First off is the Hourly chart showing a potentially bullish falling wedge having been back tested by today’s sell off. In fact, although price action and MACD isn’t confirming it, this re-test of the falling wedge looks very attractive as an entry for a risky long. I wasn’t expecting to see anything like this when I first opened the chart:

Moving on to the 4 hourly time frame and again we have a sequence of lower highs and lower lows, but what I found particularly interesting is that the horizontal line at 1.0475 was placed on this chart back in May 2011 as my system had calculated that level as future support/resistance to trigger trade entries and by pure coincidence that is exactly where price lies as I type. It would be truly fascinating to see if the price can still remember support at this level after all this time. Note that this support is only on the 4 hourly time frame meaning that from my system’s point of view any trade targets or stop losses must also be based on this time frame. Beware that MACD is rolling over and on it’s own does not support a long entry from here.

Finally the Weekly Time frame. To be honest, there isn’t much I can say about this, it doesn’t look particularly bearish or bullish and I could quite easily see price moving in either direction from here, again noting that MACD is rolling over. If already in a long term swing trade, then one could possibly use some of the lines on this chart as a guide to stop loss placement or target areas.

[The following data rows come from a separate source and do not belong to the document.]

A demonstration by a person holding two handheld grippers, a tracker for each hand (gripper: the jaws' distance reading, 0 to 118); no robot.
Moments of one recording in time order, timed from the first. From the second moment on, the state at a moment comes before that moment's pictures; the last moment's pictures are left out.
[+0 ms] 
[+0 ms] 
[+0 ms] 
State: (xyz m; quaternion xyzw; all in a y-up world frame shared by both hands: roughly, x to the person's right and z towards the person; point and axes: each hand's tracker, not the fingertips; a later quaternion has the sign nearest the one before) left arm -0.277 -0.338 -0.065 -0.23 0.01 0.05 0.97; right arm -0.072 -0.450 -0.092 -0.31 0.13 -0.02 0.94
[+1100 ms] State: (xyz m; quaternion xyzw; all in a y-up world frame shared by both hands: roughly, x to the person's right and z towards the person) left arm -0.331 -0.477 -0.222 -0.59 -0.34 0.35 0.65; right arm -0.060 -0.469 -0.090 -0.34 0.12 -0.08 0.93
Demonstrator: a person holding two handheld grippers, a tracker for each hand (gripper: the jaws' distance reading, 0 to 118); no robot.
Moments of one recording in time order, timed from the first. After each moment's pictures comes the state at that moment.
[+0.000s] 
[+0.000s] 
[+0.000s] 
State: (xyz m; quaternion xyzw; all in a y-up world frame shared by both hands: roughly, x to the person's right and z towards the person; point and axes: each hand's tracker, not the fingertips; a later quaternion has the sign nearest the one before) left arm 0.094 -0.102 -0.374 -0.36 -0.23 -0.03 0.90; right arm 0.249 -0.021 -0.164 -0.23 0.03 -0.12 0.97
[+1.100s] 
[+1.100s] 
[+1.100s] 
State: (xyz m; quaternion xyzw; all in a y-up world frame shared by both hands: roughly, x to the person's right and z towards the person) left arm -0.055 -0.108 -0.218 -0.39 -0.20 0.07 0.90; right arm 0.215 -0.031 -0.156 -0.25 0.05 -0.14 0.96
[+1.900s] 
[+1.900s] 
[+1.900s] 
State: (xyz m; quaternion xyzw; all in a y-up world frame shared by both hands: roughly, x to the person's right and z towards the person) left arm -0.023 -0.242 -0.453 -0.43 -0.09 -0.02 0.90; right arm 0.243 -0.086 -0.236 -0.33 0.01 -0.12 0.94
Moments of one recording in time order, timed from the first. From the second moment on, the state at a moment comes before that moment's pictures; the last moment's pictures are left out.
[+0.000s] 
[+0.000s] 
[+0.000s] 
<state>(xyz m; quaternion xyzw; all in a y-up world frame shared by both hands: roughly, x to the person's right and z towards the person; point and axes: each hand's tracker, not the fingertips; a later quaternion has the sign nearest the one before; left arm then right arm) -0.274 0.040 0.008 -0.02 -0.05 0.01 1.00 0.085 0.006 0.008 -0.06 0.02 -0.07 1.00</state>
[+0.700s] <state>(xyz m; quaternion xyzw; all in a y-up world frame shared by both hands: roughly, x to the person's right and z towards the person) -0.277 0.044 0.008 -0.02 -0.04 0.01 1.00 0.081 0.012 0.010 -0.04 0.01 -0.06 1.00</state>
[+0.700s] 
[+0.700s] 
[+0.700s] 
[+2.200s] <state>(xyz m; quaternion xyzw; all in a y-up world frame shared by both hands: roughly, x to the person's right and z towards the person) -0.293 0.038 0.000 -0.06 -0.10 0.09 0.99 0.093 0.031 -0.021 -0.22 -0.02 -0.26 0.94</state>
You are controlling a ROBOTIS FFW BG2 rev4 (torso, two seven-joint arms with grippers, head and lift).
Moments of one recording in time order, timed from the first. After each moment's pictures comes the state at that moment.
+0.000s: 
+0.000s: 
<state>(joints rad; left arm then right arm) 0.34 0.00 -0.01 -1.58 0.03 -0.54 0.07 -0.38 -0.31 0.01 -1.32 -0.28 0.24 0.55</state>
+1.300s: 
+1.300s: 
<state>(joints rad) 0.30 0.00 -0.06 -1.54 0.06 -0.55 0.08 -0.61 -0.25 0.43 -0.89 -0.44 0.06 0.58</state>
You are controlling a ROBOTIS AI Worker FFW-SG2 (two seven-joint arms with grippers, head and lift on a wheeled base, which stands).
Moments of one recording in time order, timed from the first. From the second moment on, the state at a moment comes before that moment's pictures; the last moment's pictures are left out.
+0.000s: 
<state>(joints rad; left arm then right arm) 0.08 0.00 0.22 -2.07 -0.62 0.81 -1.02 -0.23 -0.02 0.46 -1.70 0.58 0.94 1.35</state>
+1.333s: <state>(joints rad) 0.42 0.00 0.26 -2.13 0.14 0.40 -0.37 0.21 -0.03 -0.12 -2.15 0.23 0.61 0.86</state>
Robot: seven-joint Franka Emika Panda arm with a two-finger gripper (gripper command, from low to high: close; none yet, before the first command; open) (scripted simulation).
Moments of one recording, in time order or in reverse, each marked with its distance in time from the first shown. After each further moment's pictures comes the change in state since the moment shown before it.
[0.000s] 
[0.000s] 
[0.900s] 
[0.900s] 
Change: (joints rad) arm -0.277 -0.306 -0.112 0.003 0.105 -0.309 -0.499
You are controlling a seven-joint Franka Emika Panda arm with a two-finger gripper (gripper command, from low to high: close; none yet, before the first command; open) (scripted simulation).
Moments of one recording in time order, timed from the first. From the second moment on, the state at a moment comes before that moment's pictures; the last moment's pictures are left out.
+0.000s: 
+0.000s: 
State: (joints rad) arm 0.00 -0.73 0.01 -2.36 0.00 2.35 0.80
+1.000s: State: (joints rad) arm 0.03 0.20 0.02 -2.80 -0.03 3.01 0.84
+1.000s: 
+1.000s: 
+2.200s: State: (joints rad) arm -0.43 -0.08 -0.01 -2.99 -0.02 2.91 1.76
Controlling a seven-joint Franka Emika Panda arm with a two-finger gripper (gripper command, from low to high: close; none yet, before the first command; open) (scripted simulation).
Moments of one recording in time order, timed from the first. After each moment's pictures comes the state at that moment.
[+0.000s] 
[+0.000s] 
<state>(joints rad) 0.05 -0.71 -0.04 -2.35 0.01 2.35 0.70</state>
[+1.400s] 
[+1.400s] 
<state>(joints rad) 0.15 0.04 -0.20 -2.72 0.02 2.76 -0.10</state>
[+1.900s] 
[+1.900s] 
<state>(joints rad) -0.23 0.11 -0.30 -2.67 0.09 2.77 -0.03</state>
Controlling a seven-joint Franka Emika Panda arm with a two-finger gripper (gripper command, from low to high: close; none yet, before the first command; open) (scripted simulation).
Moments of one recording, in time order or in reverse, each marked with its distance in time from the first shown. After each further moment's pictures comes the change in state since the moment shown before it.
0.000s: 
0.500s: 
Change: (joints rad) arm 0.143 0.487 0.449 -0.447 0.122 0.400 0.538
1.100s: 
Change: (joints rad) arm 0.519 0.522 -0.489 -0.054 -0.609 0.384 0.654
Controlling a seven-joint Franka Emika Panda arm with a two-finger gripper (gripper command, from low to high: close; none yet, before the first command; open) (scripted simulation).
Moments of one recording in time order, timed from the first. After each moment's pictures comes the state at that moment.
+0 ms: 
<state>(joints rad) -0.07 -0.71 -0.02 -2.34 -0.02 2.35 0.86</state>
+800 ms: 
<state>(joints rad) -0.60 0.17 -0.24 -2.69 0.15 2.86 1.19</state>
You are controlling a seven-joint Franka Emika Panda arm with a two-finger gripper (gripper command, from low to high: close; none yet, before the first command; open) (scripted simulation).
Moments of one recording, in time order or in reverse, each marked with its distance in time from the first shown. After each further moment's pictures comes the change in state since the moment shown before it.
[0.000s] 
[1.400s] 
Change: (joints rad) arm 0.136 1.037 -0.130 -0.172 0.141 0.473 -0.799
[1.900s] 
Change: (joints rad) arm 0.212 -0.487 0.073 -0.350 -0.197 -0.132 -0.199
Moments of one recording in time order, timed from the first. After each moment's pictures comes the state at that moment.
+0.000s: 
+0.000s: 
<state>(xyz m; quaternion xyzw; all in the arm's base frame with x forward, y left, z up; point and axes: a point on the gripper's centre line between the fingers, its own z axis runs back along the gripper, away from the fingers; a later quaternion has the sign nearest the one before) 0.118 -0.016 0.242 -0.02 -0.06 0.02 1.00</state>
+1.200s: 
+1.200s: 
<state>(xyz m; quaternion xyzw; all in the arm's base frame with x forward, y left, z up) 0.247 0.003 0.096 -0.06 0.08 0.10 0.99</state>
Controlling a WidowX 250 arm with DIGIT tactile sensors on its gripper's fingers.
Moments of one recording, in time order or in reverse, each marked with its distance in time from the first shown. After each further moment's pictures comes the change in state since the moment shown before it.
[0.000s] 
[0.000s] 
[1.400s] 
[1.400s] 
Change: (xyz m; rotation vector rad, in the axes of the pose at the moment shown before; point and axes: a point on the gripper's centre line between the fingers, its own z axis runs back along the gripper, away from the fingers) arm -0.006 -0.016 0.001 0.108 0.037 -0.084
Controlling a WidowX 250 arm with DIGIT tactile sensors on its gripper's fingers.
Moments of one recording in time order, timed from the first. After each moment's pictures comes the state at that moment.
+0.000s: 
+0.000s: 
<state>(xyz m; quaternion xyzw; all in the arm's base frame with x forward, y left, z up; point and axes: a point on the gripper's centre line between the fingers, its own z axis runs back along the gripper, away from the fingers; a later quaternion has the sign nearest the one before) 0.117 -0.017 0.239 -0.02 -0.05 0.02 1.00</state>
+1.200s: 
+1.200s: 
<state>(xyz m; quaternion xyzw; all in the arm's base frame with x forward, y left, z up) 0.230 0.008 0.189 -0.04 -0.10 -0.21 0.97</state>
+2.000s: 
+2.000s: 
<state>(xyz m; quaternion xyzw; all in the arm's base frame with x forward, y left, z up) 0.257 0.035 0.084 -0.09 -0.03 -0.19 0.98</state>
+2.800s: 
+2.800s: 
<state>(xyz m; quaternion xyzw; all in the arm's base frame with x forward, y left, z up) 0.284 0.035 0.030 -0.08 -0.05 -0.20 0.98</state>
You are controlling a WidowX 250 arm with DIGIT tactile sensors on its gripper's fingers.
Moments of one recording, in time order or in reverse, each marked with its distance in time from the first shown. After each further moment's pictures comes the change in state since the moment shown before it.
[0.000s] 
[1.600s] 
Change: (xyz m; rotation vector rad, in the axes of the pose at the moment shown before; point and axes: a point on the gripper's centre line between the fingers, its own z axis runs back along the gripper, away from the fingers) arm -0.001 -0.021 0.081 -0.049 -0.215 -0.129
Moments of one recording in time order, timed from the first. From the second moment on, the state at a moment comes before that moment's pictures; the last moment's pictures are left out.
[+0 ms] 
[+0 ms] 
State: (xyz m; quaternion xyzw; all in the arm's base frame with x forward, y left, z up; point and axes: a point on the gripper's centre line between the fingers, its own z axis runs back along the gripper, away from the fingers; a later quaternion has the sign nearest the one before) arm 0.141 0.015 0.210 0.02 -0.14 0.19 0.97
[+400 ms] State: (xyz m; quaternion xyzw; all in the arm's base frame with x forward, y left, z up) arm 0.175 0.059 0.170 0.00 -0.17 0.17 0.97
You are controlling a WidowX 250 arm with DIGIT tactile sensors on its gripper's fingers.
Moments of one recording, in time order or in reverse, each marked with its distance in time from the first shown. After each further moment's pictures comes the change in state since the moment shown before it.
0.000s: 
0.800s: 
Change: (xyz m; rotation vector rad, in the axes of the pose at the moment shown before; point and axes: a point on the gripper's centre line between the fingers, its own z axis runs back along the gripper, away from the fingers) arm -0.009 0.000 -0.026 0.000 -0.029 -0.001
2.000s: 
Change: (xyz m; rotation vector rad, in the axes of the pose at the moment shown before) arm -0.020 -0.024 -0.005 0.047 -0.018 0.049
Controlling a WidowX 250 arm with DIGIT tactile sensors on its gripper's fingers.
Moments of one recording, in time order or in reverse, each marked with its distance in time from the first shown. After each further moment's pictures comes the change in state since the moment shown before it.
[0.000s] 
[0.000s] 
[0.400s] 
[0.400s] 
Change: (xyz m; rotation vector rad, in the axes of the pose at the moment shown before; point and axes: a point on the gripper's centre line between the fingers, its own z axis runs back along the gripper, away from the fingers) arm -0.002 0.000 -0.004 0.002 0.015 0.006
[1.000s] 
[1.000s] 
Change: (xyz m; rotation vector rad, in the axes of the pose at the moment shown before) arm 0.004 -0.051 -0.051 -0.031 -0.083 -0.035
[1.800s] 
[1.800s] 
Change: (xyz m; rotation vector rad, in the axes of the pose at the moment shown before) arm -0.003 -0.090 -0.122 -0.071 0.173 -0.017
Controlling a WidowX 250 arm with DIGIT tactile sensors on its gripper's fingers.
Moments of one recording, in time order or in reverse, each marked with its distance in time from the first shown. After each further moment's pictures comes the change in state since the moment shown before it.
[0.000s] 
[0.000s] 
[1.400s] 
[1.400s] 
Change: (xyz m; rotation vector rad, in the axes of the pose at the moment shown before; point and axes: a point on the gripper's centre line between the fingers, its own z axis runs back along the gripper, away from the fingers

The combination of the (blue) 20 MA lining up with possible support at 1.0381 and also the up trend line offers a good level to watch if you are already in a swing long position, or alternatively as a low risk long entry were price to reach these levels:

So there’s my current thoughts on AUD:USD and I leave you to decide whether we’ve got any trade-able set-ups amongst the various time frames. I’ll probably stay flat for now, but if that hourly falling wedge back-test offers support I could be persuaded into taking a long entry.

Of course, we’ll be seeing new highs at some point this year!

 

5 Comments
  • Razor Swing Trader
    Posted at 01:36h, 21 March

    The Aussie is weak at the moment with the slowing down of China. There are many talking about China being the next GFC as its lending is all over the shop and greater in magnitude than USA. With the US looking stronger and China weaker its going to be hard for a new high.

  • RS2OOO
    Posted at 01:52h, 21 March

    When entering the bet for an all time new high, AUD:USD was at 1.0200 area and we saw a 650 point rally from there, although we’ve since sold off a bit.

    To see a new high this year, the levels detailed in that Weekly chart need to hold.

    In the short term, it wouldn’t suprise me if we see a rally from the levels detailed above at least to go up and test the 4 hourly 200 MA from the underside.

  • Razor Swing Trader
    Posted at 02:17h, 21 March

    Of course anything is possible in the land of Harry Potter….

  • RS2OOO
    Posted at 18:20h, 21 March

    …Saying that, Pimco calling AUD/USD to 0.9000 by year end.

    Also bearish on GBP and EUR, very bullish on Dollar.